3列シートの居住性は?
このほか3列目シートの居住性もエルグランドのほうが優れていると感じた。身長170cmの大人6名が乗車した時、2列目の膝先空間を握りコブシ3つ分に調節すると、3列目に座る乗員の膝先空間は、エルグランドが握りコブシ3つ分でアルファードは3つ半だ。

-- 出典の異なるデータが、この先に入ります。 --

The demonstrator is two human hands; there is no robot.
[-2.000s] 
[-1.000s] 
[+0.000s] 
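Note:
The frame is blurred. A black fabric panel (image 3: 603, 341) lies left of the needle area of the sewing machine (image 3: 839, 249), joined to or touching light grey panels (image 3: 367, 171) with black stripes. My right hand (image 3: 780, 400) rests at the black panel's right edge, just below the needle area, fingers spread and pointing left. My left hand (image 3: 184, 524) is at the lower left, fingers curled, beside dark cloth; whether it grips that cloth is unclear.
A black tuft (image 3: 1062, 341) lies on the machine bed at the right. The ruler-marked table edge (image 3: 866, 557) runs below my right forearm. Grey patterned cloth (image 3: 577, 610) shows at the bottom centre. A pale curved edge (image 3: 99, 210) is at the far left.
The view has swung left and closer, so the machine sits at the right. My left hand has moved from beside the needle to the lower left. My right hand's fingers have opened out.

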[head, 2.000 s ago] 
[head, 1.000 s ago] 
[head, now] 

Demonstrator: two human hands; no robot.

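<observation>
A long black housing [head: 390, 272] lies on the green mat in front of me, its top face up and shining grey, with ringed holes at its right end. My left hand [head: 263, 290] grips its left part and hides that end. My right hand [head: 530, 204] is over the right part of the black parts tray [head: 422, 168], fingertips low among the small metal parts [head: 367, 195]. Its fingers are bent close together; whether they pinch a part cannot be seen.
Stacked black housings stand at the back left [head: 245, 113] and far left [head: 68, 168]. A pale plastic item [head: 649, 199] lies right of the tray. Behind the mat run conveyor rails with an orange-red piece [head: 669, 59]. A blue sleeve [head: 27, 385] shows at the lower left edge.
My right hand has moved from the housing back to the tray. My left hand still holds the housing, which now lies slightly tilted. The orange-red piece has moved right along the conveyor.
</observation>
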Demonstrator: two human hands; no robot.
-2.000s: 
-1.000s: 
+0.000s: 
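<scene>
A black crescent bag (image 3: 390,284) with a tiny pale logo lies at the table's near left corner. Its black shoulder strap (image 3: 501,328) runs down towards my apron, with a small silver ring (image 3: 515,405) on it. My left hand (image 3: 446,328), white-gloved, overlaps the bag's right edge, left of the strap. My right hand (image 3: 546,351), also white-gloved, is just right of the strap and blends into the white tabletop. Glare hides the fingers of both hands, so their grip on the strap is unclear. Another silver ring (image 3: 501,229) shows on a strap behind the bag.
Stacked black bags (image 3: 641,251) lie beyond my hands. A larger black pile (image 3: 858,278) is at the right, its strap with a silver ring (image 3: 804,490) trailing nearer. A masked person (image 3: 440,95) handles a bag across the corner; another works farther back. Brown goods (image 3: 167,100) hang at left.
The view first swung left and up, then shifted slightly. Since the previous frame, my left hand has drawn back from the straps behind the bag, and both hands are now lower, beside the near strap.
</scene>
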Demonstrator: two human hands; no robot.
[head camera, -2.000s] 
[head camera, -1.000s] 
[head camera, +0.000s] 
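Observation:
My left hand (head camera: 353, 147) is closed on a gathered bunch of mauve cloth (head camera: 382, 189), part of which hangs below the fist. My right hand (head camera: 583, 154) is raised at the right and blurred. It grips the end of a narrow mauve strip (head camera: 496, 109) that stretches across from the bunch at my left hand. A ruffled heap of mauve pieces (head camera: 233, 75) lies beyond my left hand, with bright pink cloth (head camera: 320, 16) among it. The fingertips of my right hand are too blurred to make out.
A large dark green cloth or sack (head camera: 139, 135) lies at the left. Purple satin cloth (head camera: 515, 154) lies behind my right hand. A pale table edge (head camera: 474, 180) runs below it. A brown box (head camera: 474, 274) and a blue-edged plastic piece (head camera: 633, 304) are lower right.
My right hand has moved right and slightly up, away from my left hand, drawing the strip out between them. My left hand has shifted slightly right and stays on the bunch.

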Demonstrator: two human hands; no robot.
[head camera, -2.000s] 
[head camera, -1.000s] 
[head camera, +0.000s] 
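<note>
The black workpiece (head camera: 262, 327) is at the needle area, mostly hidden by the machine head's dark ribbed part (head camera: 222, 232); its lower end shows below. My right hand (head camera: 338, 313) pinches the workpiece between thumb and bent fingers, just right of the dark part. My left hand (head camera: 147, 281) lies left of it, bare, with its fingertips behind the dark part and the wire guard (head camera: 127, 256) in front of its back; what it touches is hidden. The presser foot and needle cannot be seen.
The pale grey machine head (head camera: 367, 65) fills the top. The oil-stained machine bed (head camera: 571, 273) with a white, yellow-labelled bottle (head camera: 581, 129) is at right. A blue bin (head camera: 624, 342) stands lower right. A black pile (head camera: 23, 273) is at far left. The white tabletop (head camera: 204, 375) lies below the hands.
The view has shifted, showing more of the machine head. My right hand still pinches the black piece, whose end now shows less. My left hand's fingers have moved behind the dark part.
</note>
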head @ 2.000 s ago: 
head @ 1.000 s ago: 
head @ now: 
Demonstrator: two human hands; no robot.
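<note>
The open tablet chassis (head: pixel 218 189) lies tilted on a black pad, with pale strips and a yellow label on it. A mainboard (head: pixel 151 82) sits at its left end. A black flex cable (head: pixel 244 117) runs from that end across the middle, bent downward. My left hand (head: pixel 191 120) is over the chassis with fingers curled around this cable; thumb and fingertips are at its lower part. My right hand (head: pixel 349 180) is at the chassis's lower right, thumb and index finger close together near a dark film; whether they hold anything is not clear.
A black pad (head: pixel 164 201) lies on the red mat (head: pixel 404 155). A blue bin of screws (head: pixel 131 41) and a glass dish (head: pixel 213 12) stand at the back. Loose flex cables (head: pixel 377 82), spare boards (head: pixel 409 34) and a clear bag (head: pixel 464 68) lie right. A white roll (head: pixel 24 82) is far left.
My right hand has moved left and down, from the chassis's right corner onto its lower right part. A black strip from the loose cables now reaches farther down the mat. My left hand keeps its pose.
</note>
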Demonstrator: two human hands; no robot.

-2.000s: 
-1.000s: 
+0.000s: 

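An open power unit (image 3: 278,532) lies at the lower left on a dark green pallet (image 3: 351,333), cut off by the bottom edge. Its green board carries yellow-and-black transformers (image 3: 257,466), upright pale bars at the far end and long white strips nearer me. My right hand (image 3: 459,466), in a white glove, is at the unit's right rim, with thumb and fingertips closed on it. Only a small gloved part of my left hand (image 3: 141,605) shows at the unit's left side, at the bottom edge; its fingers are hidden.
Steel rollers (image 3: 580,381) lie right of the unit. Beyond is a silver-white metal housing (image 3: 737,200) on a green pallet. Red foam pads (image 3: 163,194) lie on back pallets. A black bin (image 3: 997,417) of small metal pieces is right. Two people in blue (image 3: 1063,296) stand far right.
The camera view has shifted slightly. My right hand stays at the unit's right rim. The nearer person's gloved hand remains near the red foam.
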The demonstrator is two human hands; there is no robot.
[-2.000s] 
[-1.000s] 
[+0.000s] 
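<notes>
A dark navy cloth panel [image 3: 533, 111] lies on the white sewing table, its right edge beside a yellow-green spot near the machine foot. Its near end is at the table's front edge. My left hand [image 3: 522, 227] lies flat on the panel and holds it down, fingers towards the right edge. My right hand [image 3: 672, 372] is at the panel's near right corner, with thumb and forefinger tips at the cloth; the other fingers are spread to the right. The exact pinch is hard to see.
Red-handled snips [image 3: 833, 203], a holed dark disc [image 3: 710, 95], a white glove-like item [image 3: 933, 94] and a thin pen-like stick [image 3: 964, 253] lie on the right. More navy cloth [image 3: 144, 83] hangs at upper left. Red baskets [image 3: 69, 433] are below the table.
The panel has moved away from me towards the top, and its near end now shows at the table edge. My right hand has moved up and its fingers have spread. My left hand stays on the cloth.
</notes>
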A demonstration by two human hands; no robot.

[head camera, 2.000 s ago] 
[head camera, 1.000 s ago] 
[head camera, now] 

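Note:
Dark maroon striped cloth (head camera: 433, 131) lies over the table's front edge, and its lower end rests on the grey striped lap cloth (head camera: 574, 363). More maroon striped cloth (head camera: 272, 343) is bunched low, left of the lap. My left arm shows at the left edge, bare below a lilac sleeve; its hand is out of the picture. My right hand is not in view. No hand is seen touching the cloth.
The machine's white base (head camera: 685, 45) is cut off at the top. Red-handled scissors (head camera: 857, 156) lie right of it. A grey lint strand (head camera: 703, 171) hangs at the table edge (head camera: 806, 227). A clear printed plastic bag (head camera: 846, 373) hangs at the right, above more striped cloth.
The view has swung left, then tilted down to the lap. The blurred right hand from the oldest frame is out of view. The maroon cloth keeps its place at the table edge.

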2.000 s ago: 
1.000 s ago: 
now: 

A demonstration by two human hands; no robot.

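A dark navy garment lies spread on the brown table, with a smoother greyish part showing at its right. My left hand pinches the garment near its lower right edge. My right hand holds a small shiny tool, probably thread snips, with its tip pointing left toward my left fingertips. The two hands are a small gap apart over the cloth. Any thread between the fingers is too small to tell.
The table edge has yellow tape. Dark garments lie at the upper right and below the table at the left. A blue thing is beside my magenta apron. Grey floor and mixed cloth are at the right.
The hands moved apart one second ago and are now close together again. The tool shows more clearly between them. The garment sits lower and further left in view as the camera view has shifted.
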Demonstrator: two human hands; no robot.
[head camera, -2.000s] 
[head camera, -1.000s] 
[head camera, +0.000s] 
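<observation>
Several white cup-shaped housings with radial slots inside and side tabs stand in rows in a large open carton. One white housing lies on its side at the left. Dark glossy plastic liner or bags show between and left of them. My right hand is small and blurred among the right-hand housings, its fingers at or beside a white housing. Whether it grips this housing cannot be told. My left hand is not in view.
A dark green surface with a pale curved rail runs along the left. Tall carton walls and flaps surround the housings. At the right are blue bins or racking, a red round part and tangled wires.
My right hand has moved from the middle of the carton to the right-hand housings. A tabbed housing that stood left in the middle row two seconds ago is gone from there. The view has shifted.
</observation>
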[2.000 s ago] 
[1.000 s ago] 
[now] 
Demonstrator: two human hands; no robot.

膝先空間はエルグランドが少し狭いが、座り心地はアルファードよりも快適だ。エルグランドでは、床と座面の間隔に少し余裕があり、足を前方へ投げ出す座り方になりにくい。座面の柔軟性でも勝っている。
ちなみにミニバンの3列目シートは、格納性を重視するから、座り心地が悪化しやすい。エルグランドの3列目も、1/2列目に比べると座り心地が悪いが、アルファードよりは悪化を抑えた。
アルファードがエルグランドより優れている点
逆にアルファードがエルグランドよりも優れているのは、車内の豪華さだ。エルグランドのグレードはオーテック、VIPを除き、量販車の価格はX e-4ORCEが689万7000円、上級のG e-4ORCEは757万9000円に達する。それでも2列目シートのアームレストは、上下に調節できる細長いタイプだ。
その点でアルファードは、ハイブリッドZ E-Four(4WD)の価格が661万9800円だが、航空機のビジネスクラスなどを連想させる固定式アームレストが備わる。見栄えも豪華だ。
天井の形状も異なる。アルファードには、天井にスイッチなどを装着するダウンライト付きのオーバーヘッドコンソールが備わるが、エルグランドには採用されていない。
固定式アームレストが装着された2列目シートやダウンライト付きのオーバーヘッドコンソールは、実用的に不可欠な機能ではない。
それでも豪華さを盛り上げるから、Lサイズミニバンを購入するユーザーの購買意欲に訴える。Lサイズミニバンを好調に売るためには大切な機能だから、アルファードは採用している。
エルグランドとアルファードのコスパの違いとは?
エルグランドX e-4ORCEの価格は689万7000円だ。アルファードハイブリッドZ E-Fourは661万9800円だから、エルグランドX e-4ORCEは27万7200円高いが、実際の価格差はさらに広がる。
なぜならエルグランドの装備は、アルファードよりもシンプルになるからだ。装備の水準を合わせるには、エルグランドX e-4ORCEに、オプション装備の100V/1500W電源コンセント(オプション価格は9万9800円)、日産インフォテイメントシステム+ETC2.0+14.3インチ大型ディスプレイなどのセットオプション(24万9700円)を加える必要がある。
これらのオプションの合計価格は34万9500円だから、オプションまで含めたエルグランドとアルファードの実質価格差は、62万6700円に拡大する。
言い換えれば、この約63万円の金額が、エルグランドの優れた動力性能、走行安定性、乗り心地に支払われる対価だ。
実際には、アルファードは2列目シートや内装が豪華だから、前述の対価は63万円以上になる。したがって機能や装備と価格のバランスでは、アルファードが買い得だ。